In 2015, I was approached by a couple that was moving back to their hometown, and wanted to restore and add onto their family’s 100 year old farmhouse. The project was very intriguing as there were many elements they wanted to save and reuse during the project. There was also a fireplace mantle that the wife’s grandfather had built out of a tree on the property that had been struck by lighting, and that was intended to be used as inspiration for the new design. The challenge, in essence, was two-fold:

  1. Preserve the rich history and memories of the house
  2. Achieve a modern design that was enjoyable to live in, while not covering up the beloved history of the house

Because of the elements that needed to be preserved and reused, it was imperative that the plans communicated this clearly. On the plans, each element to be removed was individually noted as to whether it was disposed of or whether it was to be reused later. In addition, careful coordination was required in order to ensure that each element was identified and used again in the correct location.

Another important element of the design was the staircase. The clients wanted a staircase that was unique, and expressive of their desire to go above and beyond anything typical of that region. I got to work, and designed a staircase that, in essence, seemed to float above the floor, as no part of it rested on the floor, and instead was either attached to the wall or suspended from the ceiling. It was intricately detailed, and was nowhere near any design that would have been considered typical for that region. The only problem was that the contractor was not comfortable building it.

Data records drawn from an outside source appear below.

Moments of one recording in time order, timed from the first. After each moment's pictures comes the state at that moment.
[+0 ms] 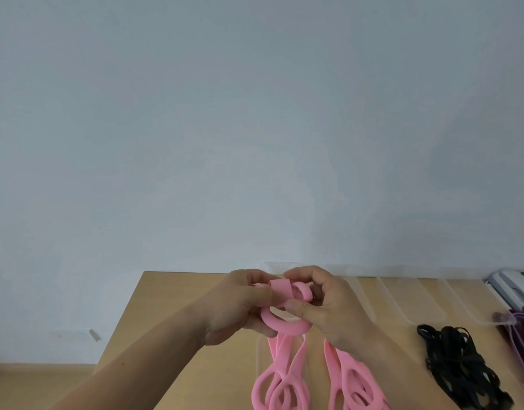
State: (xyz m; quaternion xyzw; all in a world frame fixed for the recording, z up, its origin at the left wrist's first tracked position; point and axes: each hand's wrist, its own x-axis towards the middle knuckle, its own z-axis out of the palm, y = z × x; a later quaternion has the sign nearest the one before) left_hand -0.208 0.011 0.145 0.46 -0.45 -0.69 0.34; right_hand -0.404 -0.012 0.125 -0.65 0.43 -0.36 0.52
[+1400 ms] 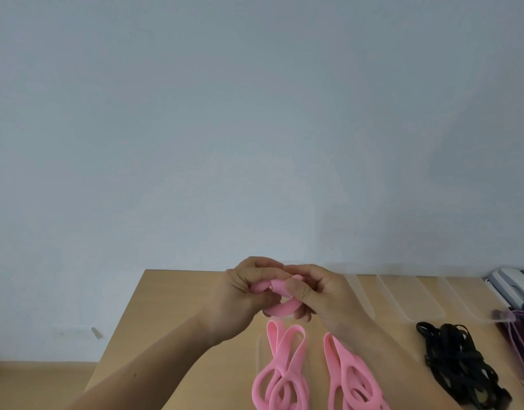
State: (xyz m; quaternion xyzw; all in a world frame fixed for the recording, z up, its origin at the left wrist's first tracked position) left_hand -0.215 0.018 0.129 0.46 -0.58 -0.47 0.47; right_hand -0.402 -0.013 0.129 -0.60 0.40 -0.38 0.59
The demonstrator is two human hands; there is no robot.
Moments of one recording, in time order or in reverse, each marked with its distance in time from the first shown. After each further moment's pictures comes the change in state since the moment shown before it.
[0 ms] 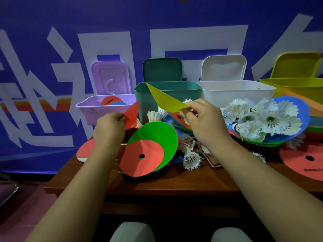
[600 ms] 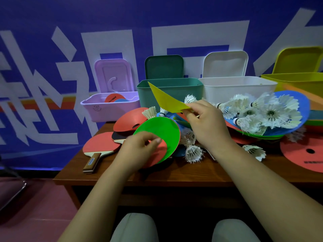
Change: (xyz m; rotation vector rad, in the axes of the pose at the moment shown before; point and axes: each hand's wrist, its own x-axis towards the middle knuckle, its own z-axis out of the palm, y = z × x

A successful execution of the staircase was going to require an extreme amount of precision, the kind one would see on a piece of furniture. In order to see the design through, I offered to build it, and the clients and builder agreed. So I became, not only the architect, but also the staircase subcontractor. The result was incredible, and the clients love it. When they bring visitors to their home, they love to show off their staircase, just as they would an exotic piece of furniture. The takeaway from the story is that I want my clients to receive the very most that they possibly can, and that money and experience do not always need to limit what can be achieved. When there is a desire to achieve something great, creativity and perseverance can help make it happen.